Monday, September 25, 2017

Fascinating Bonsai Trees

December 17, 2006 by  
Filed under Lawn & Garden

Chinese Bonsai Tree - photo by James HelminskiIn bonsai, the bonsai tree and the pot should form a single harmonious unit where the shape, texture and color of either one must compliment the other. Simply planting a tree in the pot is not enough, every branch and twig of a bonsai tree is shaped or eliminated until the desired shape is achieved. From then on, a constant system of pruning and trimming is dedicated to the bonsai tree to maintain and improve its appearance.

Not all bonsai trees are of the coniferous or deciduous species, fruit bearing trees are equally an important part of a well-rounded bonsai tree collection. Moreover, the bonsai artist can choose a type of bonsai tree with more interesting properties.

One such exotic variety is the Wisteria bonsai. Wisterias are native to China, Korea, Japan and the central and southern USA. They can reach as high as 10 meters in their natural habitat. Forming them into a bonsai is a difficult challenge, since they don’t conform to any of the usual styles.

Wisterias do not conform to normal bonsai styling; they are styled and shaped artistically to show off their flowers. Two normally seen Wisteria bonsai trees are the Japanese and Chinese Wisteria. Flower colors are a mixture of blue, purple or white and appear in late spring or summer and carry a distinctive fragrance similar to that of grapes. Caring for the Wisteria bonsai tree is fairly straightforward. They simply need adequate drainage, ample fertilizer and plenty of water in the spring when flowers begin to bloom. Fertilizer is also necessary in the fall before the leaves fall off.

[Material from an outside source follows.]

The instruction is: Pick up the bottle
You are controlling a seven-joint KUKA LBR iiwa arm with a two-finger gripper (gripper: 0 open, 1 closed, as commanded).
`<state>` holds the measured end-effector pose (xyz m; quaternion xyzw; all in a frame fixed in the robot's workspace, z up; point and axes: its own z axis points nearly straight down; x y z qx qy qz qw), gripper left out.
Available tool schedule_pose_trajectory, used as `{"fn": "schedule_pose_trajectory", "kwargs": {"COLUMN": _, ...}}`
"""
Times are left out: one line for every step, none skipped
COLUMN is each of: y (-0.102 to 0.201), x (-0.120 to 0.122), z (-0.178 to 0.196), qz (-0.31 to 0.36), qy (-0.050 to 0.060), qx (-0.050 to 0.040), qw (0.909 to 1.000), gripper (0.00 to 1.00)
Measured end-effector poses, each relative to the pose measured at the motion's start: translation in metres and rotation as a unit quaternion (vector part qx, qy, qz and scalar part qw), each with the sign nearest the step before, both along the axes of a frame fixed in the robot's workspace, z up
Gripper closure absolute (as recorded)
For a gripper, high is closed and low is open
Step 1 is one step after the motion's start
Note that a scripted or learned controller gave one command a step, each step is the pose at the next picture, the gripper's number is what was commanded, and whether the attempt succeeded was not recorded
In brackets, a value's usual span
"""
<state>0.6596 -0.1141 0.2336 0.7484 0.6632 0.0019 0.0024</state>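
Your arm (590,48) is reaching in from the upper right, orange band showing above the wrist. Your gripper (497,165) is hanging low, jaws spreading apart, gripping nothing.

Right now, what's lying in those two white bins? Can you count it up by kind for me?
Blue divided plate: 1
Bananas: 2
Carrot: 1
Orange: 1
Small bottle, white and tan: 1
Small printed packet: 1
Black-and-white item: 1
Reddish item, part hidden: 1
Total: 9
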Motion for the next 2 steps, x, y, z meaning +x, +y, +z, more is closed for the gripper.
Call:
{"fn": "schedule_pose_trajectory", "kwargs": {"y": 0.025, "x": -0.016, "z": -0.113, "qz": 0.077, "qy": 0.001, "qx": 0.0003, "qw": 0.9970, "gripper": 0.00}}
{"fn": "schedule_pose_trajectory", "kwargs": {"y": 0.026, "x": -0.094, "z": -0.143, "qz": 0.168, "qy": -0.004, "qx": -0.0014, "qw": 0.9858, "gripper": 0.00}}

Another one the most sought after bonsai tree is the Orange Jasmine, a summer flowering tree native to western and southern parts of China that can also be grown indoors. It is very eye-catching, has small leaves and possesses sweet-smelling orange-like blossoms and bright, decorative, red fruits. Taking care of the Orange Jasmine is very easy as it only requires light watering throughout the year and fertilizer application every 3 to 4 weeks from early spring to mid-autumn.

The mimosa thrives in the sun but requires protection during winter. It requires very little watering and should only be pruned in winter or early spring; keep in mind to wire its branches when the tree is young as the branches become brittle as the tree gets older.

The mimosa silk tree flowers bloom in late April to early July. During its blooming season, it should receive moderate amounts of water. Take care to avoid over watering the flowers because they wilt and deteriorate when wet.

The Desert Rose is another unconventional choice of the exotic, indoor bonsai tree. It is native to East Africa, with a very globular base, thickset leaves and fascinating 2-inch pink, open-trumpet shaped flowers year-round in full sun.

It needs plenty of light and fresh air but during the winter months, it should be positioned in a bright location, preferably indoors. It needs very little water during winter; however, watering should increase during the growing and blooming periods taking care not to overdo it as the plant will shed its leaves if watered excessively.

Liquid bonsai fertilizer is required on a monthly basis during spring and summer. It is primarily styled using the clip and grow generally after the plant’s rest period (spring). Extreme care should be exercised when pruning because the sap is poisonous and the tree bleeds copiously.